Guy, assuming that Maxine was in on it too, didn’t say anything.

‘Oliver Cassidy died last night,’ Janey told her.

‘Oh my God, you’re not serious!’ For a moment, Maxine looked as if she didn’t know whether to laugh orcry. One of the carrier bags dropped to the floor with an ominous crash.

‘No, it’s a joke,’ snapped Guy.

‘So he wasn’t lying,’ Maxine wailed. ‘I knew he wouldn’t lie to me! Bloody Bruno . !’

‘What?’ Guy demanded, sensing that he hadn’t heard anything yet. He glared at Maxine.

‘Come on, out with it! What else has been going on that I don’t know about?’

Jesus,’ he sighed, when she had finished telling him.

‘Oh calm down.’ Maxine, having rummaged energetically through every carrier, finally located the chocolate digestives. ‘He’s dead now, so what does it matter? I’m just glad I let him see the kids,’ she added with renewed defiance. ‘Go on, have a biscuit.’

It was like a jigsaw puzzle, thought Guy. Everyone had been holding different pieces.

Maxine’s story was clearly news to Janey.

But the oddness of Janey’s presence in the house had apparently only just struck Maxine.

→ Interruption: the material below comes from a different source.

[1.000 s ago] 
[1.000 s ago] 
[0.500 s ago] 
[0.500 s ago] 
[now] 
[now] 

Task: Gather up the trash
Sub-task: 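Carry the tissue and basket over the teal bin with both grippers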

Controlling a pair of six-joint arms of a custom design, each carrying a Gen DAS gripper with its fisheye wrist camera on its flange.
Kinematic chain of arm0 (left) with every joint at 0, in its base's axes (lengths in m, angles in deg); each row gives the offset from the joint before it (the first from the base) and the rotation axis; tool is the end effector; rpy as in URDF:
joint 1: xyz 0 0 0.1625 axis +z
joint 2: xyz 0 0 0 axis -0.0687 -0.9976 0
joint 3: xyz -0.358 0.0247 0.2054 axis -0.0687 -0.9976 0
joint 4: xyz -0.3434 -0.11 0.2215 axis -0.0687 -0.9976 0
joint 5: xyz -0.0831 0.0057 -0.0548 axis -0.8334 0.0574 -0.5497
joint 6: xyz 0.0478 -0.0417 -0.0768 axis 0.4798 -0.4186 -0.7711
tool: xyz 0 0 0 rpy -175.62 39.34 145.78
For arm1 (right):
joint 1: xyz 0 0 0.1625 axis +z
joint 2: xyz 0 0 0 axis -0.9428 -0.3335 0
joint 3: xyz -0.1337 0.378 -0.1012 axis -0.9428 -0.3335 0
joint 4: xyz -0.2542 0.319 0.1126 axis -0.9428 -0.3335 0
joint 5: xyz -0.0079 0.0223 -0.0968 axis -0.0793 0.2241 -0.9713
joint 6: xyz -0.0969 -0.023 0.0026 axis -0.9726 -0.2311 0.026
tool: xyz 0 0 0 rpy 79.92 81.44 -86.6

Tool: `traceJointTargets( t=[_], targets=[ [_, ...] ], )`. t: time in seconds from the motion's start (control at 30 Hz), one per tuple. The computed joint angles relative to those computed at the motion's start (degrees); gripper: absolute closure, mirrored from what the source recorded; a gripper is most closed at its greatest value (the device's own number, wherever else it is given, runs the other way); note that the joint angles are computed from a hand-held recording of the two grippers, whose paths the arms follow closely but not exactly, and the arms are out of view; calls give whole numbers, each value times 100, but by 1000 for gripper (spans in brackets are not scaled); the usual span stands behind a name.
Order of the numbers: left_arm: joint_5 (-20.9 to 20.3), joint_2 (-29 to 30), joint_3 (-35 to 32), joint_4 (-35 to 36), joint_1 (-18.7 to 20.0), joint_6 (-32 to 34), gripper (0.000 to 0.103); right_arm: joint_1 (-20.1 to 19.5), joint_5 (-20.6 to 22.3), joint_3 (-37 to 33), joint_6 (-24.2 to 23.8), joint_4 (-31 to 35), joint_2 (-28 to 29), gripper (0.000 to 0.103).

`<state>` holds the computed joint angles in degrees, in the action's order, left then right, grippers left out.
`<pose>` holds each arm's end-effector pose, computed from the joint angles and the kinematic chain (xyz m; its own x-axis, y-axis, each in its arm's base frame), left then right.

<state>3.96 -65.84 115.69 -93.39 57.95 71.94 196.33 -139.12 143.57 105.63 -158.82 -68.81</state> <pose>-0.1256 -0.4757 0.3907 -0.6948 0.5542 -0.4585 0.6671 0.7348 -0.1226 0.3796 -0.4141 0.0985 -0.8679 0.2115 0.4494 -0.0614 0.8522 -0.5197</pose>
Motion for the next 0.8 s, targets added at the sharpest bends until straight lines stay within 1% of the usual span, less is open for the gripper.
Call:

Turning to her sister and speaking through a mouthful of biscuit, she said, ‘I don’t understand.

Why are you here?’

‘Janey came to tell me about my father.’ Guy couldn’t resist it. It was, he decided, his turn to spring a surprise. Maxine frowned. ‘But how did she know?’

‘Your mother sent her over here.’ His eyes glittered with malicious pleasure. ‘My father, you see, was in her bed when he died.’

The funeral took place three days later. With typical thoroughness and attention to detail, Oliver Cassidy had made all the arrangements himself. Even he, however, hadn’t been able to organize the weather, which had gone from bad to atrocious. Trezale churchyard, cruelly exposed to the elements, was awash with freezing rain. The small funeral party had to struggle to stay standing against the force of the bitter, north-westerly gales as Oliver’s coffin was lowered slowly into the ground.

Back at Thea’s house afterwards, the sitting room was warm but the atmosphere remained distinctly chilly. Guy, barely speaking to anyone, looked bored. Douglas Burke, Oliver’s solicitor, had travelled down from Bristol to preside over the reading of the will as instructed by his late client and was anxious to get it over with so that he might return home to his extremely pregnant wife. Thea was desperately trying to contain her grief. Only the presence of Ella and Josh, who had insisted on attending the funeral, brightened the proceedings at all.